[[ SOURCE MATERIAL open ]]

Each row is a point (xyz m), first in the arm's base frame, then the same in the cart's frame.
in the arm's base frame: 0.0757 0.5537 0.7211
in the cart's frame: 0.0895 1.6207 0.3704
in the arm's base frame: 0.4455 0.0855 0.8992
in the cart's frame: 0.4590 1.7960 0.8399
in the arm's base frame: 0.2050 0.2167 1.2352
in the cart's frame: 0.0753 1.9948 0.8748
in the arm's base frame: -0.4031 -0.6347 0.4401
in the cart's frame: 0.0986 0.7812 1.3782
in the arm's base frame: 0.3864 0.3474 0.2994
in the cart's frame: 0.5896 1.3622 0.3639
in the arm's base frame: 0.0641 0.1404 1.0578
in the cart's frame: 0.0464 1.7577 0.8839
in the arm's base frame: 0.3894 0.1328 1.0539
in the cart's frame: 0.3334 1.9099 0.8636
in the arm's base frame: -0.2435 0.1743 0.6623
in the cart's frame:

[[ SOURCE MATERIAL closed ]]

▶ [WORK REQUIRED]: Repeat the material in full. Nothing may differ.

▶ [WRITTEN ANSWER]:
Each row is a point (xyz m), first in the arm's base frame, then the same in the cart's frame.
in the arm's base frame: 0.0757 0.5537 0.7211
in the cart's frame: 0.0895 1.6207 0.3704
in the arm's base frame: 0.4455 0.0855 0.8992
in the cart's frame: 0.4590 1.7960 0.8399
in the arm's base frame: 0.2050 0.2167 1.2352
in the cart's frame: 0.0753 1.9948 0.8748
in the arm's base frame: -0.4031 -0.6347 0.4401
in the cart's frame: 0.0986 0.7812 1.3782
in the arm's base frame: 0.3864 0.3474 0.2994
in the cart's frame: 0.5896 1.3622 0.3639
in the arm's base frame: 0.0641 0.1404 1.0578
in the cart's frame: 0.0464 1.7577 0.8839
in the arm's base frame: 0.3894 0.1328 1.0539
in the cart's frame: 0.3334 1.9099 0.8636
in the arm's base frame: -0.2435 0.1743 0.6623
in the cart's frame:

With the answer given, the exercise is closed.